_Data block_.
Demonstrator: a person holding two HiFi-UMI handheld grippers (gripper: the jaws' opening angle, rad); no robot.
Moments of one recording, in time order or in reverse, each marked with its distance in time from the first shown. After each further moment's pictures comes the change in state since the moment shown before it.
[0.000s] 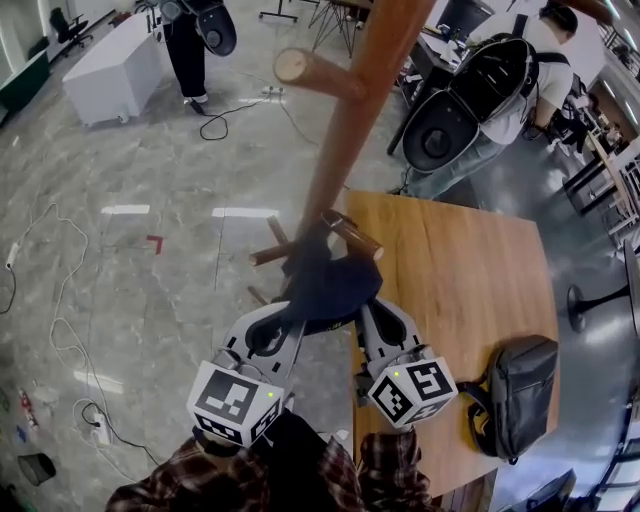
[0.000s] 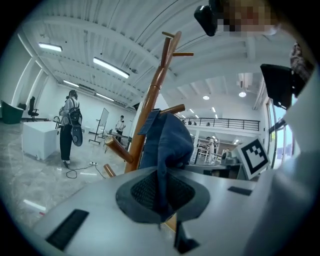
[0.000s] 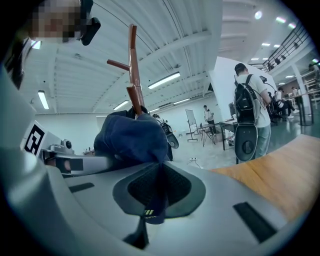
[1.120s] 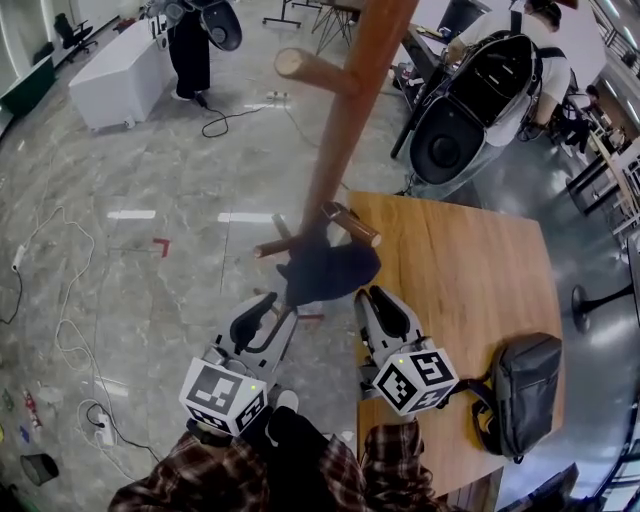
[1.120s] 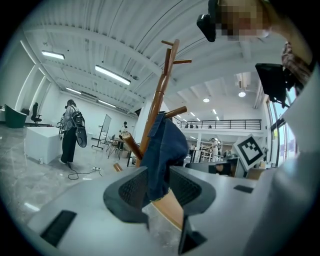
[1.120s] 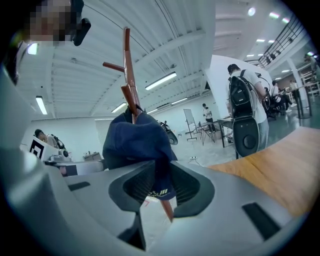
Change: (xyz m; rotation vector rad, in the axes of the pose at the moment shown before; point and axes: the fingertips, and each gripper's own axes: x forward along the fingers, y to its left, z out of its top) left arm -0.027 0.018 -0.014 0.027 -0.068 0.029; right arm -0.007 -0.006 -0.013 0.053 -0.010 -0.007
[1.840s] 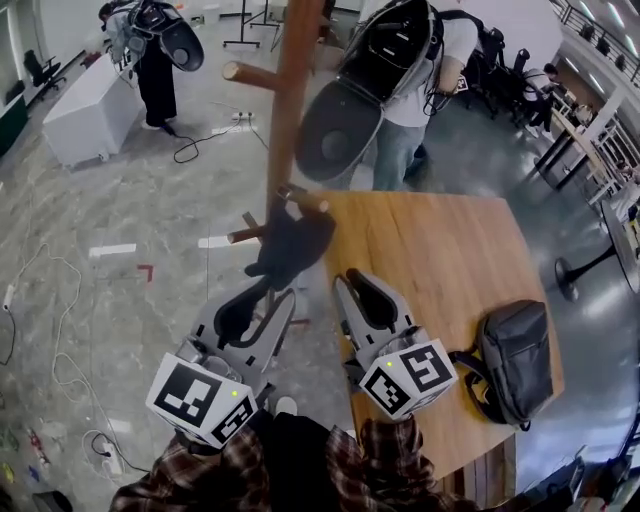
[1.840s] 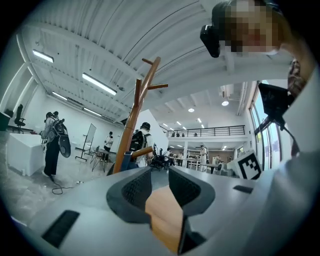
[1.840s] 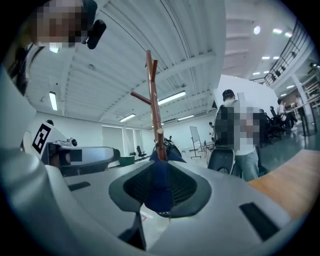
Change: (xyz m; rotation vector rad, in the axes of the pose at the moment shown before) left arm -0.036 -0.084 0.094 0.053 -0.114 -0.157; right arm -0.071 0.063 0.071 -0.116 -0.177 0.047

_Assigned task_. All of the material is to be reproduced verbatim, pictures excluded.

_Result for this exercise_.
Demonstrator: a person holding two HiFi-UMI handheld grippers (gripper: the jaws' opening angle, rad); no robot.
Moments of one recording, in time order or in reverse, each marked with its distance in time from the first shown. After each further moment's pictures comes the change in state since the moment shown before it.
[0.000s] 
[0.000s] 
[0.000s] 
[1.120s] 
[1.120s] 
[1.120s] 
Change: (xyz m; rotation vector rad, in the axes of the pose at the moment shown before; point and axes: the fingertips, and each gripper's own axes: x forward along the fingers, y to its left, z out of its top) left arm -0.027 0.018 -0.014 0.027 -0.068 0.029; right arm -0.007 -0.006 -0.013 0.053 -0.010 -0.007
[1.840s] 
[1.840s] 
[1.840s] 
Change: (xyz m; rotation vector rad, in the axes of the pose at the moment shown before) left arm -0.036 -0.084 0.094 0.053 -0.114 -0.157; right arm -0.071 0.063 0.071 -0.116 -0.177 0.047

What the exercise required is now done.